For the record, flying the Explorer’s Club flag over the Infiniti QX80s and QX50s as they cut through the Mongolian badlands is no small feat. Having the honor of carrying one of only 202 Explorer’s Club flags is significant; since the club’s inception in 1904, for a project to fly one of their flags it has to boast serious scientific merit and potential. Explorer’s Club flags were flown over the first successful expeditions to both the North and South Pole. A flag was flown by Charles Lindbergh on his famous solo flight across the Atlantic, and Sir Edmund Hillary when he summited Mt. Everest in 1953. Neil Armstrong even hid one in his space suit when he performed the first moonwalk, and James Cameron when he piloted his Deepsea Challenger sub to the bottom of the Mariana Trench.
When RCA executed his Gobi expedition 100 years ago, Flag #2 snapped in the wind overhead as he fought off bandit attacks with his Colt pistol, and refueled his vehicles via Bactrian camel — dusty caravans would meet him along the way loaded with petrol, bullets, food and other supplies. This year the Hong Kong Chapter flew Flag #179 as they stormed the Gobi.
But the club’s role in this expedition is not only ceremonial. One might ask, quite logically, why drone technology is only now being used for the first time? Obvious question, and the answer is equally simple: funding. While the Phantom drones are relatively cheap, analyzing the data is certainly not. And Infiniti and the Explorer’s Club’s sponsoring of the expedition plays an integral role in moving the field forward.
“By using this technology, all the fieldwork goes further, faster and more productive,” Chinzo explains. The drones map an impossibly vast expanse of land using multispectral, thermal and invisible cameras, and then a team will spend the next several years analyzing that mountain of data — digitally sifting through the sandstone, mudstone and shale deposits — to determine new fossil-rich localities. All so Chinzo can spend more time excavating rather than prospecting.

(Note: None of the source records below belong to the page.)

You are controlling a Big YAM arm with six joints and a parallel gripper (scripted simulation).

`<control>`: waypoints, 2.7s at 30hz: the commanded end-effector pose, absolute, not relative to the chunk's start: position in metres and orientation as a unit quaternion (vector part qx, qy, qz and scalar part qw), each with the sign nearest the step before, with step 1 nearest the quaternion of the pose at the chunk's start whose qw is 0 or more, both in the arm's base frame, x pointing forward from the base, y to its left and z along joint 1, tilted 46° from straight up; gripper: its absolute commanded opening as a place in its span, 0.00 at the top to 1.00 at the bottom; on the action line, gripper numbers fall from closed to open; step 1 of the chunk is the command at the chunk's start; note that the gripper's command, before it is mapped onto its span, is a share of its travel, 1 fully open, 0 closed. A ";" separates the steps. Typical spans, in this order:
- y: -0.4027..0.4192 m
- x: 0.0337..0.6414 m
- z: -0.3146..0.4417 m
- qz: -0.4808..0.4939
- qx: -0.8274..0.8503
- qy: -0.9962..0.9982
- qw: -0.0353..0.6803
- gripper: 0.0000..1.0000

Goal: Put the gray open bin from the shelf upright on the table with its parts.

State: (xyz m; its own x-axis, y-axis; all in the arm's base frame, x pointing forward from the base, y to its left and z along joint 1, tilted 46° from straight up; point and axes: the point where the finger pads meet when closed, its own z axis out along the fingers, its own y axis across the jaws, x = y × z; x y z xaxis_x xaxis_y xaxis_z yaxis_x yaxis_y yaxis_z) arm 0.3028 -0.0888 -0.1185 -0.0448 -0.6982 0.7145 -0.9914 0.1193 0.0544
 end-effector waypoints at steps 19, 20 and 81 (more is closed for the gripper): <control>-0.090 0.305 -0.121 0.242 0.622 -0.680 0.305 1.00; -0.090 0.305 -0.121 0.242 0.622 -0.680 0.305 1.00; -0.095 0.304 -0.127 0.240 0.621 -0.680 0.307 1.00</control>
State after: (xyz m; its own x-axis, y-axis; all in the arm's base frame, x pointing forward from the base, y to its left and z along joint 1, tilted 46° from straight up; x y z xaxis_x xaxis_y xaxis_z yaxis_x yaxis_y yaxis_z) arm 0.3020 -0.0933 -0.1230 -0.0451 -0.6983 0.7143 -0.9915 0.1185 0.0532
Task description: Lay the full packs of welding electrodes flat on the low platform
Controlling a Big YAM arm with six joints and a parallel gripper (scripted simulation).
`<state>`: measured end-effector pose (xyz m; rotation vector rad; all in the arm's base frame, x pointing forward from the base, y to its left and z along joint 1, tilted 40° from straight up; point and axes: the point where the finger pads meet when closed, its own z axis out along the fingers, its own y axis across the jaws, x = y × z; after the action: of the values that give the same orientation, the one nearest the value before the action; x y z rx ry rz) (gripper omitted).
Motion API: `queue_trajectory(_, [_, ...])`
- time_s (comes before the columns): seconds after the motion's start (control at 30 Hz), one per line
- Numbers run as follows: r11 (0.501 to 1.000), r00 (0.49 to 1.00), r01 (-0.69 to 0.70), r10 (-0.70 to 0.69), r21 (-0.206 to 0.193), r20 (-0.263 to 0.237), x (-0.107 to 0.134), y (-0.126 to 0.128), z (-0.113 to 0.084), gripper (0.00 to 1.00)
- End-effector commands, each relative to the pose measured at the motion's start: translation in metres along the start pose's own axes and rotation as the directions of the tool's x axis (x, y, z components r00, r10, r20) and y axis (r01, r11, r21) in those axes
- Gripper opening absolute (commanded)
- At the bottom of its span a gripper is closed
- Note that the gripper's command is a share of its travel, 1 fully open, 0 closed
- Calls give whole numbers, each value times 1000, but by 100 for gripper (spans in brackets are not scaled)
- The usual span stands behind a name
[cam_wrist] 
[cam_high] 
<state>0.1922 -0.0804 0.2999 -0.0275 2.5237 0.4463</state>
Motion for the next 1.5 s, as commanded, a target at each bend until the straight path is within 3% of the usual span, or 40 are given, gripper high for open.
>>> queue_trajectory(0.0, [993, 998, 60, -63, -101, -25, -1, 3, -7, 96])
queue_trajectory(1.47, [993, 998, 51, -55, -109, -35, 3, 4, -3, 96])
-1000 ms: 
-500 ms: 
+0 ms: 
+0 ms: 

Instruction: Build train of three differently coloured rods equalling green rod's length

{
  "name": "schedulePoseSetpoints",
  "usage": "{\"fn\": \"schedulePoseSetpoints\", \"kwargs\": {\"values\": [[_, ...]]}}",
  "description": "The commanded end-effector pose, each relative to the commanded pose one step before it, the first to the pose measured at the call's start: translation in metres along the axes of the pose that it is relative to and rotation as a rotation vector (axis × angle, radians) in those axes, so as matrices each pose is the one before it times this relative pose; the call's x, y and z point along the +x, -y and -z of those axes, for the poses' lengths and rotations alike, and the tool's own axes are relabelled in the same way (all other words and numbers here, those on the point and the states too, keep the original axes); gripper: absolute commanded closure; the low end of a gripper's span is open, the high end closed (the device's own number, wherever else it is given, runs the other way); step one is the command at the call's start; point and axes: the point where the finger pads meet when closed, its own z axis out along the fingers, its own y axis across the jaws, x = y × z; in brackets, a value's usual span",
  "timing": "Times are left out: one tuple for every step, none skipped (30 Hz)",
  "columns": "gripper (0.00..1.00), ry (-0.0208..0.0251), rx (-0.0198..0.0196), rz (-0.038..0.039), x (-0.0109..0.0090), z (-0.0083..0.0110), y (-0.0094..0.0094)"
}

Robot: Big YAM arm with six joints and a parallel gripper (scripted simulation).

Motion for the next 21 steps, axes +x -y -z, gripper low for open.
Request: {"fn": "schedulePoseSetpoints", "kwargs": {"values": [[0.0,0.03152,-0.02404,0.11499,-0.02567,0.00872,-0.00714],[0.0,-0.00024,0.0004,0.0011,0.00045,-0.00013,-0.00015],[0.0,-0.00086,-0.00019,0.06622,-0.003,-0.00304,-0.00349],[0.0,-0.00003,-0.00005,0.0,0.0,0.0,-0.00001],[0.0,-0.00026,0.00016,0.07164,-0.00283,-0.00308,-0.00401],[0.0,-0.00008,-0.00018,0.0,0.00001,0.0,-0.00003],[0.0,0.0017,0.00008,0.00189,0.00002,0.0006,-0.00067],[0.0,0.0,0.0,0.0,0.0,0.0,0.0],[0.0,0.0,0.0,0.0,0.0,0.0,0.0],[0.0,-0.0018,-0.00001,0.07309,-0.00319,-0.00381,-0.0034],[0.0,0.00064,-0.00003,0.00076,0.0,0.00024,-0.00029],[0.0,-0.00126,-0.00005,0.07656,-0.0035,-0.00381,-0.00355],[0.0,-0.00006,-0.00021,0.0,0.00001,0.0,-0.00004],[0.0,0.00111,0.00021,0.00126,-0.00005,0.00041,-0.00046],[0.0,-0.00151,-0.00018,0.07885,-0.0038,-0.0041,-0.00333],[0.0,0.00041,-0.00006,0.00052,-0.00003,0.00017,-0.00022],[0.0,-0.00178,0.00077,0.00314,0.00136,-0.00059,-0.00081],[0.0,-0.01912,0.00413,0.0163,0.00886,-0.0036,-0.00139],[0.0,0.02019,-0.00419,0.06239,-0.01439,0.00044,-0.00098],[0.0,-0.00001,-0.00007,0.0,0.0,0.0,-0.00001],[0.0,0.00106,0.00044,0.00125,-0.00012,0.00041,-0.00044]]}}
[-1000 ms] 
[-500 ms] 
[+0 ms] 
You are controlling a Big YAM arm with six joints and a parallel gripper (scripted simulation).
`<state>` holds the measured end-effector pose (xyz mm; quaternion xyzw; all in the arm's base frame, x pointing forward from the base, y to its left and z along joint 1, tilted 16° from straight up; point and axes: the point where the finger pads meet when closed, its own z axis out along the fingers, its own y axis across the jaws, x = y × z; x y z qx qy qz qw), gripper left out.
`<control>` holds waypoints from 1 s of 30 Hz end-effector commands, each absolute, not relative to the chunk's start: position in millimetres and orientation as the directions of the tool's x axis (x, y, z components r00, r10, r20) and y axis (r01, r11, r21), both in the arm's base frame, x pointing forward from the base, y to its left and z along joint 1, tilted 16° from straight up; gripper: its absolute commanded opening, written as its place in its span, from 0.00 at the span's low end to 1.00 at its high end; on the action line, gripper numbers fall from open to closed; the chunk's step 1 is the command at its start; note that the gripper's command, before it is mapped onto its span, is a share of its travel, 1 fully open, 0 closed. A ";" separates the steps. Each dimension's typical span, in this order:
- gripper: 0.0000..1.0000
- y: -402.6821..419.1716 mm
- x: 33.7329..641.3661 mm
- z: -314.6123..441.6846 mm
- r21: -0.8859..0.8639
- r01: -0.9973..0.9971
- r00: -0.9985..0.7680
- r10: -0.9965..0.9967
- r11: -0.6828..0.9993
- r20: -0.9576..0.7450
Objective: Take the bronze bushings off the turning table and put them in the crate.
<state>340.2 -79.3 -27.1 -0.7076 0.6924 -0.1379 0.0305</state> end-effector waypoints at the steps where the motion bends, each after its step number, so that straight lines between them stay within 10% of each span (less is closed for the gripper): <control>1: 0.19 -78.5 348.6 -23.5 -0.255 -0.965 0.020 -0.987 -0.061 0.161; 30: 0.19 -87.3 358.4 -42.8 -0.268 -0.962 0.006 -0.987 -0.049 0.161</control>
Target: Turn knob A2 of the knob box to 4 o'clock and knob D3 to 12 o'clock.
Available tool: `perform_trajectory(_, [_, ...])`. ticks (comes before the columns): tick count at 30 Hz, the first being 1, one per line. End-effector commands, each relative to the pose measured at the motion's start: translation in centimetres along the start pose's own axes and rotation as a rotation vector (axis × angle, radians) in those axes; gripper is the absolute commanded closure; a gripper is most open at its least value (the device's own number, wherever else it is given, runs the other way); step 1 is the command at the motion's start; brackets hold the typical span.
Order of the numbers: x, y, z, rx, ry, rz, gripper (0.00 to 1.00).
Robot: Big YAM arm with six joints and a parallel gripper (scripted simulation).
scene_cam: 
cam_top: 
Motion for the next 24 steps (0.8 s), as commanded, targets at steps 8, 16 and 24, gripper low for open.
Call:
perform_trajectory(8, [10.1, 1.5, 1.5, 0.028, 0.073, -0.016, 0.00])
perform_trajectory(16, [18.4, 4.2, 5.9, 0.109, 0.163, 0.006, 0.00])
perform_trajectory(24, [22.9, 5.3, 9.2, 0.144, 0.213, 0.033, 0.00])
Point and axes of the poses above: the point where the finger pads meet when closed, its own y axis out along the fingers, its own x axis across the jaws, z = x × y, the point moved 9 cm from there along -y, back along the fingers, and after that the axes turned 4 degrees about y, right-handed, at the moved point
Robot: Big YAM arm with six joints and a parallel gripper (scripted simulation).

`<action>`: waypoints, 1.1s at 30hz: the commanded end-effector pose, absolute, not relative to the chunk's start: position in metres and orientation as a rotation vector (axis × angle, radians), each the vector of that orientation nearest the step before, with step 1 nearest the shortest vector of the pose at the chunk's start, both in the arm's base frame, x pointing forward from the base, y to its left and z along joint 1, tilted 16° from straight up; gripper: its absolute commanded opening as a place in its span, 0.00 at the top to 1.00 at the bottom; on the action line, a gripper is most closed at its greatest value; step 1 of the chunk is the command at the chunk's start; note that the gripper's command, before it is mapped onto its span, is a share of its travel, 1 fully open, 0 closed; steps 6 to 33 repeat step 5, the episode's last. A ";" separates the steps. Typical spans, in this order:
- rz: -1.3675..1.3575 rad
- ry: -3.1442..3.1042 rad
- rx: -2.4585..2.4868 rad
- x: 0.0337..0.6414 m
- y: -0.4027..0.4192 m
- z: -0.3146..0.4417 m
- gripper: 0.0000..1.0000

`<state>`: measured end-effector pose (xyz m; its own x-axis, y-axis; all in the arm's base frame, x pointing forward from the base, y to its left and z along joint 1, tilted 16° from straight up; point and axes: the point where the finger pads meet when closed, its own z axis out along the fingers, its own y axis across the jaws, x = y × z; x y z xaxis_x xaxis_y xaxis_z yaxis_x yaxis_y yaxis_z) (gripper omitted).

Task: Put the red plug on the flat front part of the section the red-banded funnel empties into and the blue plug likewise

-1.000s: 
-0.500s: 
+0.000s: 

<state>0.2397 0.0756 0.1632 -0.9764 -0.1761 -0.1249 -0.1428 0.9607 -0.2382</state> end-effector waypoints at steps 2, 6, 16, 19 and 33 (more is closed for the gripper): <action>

Dr. Scott Nowicki — one of the lead NASA scientists behind drone mapping Mars — not only piloted the quadcopters and captured the images, but he will also lead the charge in analysis. These scientists are the best in the world for these types of applications, and without outside funding would be out of reach for the IPG.
“On one joint expedition in 2009 I found an 80 to 90% quite complete medium-sized terepod, a carnivore dinosaur,” Chinzo tells me, trying to underscore the potential value of this new technology. The problem was the team discovered the specimen on the second week of an expedition only funded for two weeks, forcing everyone to rush to excavate the skeleton in time. “The whole first week we kind of wasted, but in the middle of the second week someone finds the good stuff, and then everyone has to quickly do their work before the expedition finishes,” he says, frowning deeply. “This happens a lot.”